**Exercise aim**
An exact copy of the listing below is required.

::::::::::

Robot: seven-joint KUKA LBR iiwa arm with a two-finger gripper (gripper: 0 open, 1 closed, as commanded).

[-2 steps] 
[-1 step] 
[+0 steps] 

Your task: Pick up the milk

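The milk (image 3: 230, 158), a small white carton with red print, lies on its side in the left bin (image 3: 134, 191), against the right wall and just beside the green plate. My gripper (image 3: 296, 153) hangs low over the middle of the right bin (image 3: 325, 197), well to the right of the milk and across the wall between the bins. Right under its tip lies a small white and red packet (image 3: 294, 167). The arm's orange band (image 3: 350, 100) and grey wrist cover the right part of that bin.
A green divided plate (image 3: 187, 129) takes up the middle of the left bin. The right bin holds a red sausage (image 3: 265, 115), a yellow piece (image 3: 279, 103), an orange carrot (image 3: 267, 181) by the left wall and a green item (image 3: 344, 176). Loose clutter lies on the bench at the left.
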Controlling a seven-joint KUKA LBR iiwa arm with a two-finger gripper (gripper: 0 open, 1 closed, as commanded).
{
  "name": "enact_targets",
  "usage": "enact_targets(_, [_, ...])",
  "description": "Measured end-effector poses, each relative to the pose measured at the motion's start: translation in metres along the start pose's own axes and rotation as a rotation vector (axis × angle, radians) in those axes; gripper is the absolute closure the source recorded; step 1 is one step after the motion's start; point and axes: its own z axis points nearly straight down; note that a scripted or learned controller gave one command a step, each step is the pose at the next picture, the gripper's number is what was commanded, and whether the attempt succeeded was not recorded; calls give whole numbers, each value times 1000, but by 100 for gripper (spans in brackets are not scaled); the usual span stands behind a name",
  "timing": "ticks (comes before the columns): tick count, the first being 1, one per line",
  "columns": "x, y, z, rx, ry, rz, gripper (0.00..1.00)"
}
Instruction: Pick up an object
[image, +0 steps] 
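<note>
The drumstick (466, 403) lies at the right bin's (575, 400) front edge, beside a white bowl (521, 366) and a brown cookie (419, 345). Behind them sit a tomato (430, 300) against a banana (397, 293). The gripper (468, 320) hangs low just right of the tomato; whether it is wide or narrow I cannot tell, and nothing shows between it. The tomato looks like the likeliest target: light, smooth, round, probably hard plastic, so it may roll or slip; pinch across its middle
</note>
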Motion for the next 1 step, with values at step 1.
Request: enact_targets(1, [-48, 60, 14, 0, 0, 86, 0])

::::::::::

**Solved exercise**
Robot: seven-joint KUKA LBR iiwa arm with a two-finger gripper (gripper: 0 open, 1 closed, as commanded).

[-2 steps] 
[-1 step] 
[+0 steps] 

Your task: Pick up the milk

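The milk (image 3: 230, 158), a small white carton with red print, lies on its side in the left bin (image 3: 134, 191), against the right wall and just beside the green plate. My gripper (image 3: 296, 153) hangs low over the middle of the right bin (image 3: 325, 197), well to the right of the milk and across the wall between the bins. Right under its tip lies a small white and red packet (image 3: 294, 167). The arm's orange band (image 3: 350, 100) and grey wrist cover the right part of that bin.
A green divided plate (image 3: 187, 129) takes up the middle of the left bin. The right bin holds a red sausage (image 3: 265, 115), a yellow piece (image 3: 279, 103), an orange carrot (image 3: 267, 181) by the left wall and a green item (image 3: 344, 176). Loose clutter lies on the bench at the left.
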Controlling a seven-joint KUKA LBR iiwa arm with a two-finger gripper (gripper: 0 open, 1 closed, as commanded).
{
  "name": "enact_targets",
  "usage": "enact_targets(_, [_, ...])",
  "description": "Measured end-effector poses, each relative to the pose measured at the motion's start: translation in metres along the start pose's own axes and rotation as a rotation vector (axis × angle, radians) in those axes; gripper is the absolute closure the source recorded; step 1 is one step after the motion's start; point and axes: its own z axis points nearly straight down; note that a scripted or learned controller gave one command a step, each step is the pose at the next picture, the gripper's number is what was commanded, and whether the attempt succeeded was not recorded; calls give whole numbers, each value times 1000, but by 100 for gripper (spans in brackets are not scaled); the usual span stands behind a name",
  "timing": "ticks (comes before the columns): tick count, the first being 1, one per line",
  "columns": "x, y, z, rx, ry, rz, gripper (0.00..1.00)"
}
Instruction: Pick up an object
[image, +0 steps] 
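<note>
The drumstick (466, 403) lies at the right bin's (575, 400) front edge, beside a white bowl (521, 366) and a brown cookie (419, 345). Behind them sit a tomato (430, 300) against a banana (397, 293). The gripper (468, 320) hangs low just right of the tomato; whether it is wide or narrow I cannot tell, and nothing shows between it. The tomato looks like the likeliest target: light, smooth, round, probably hard plastic, so it may roll or slip; pinch across its middle
</note>
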Motion for the next 1 step, with values at step 1.
Request: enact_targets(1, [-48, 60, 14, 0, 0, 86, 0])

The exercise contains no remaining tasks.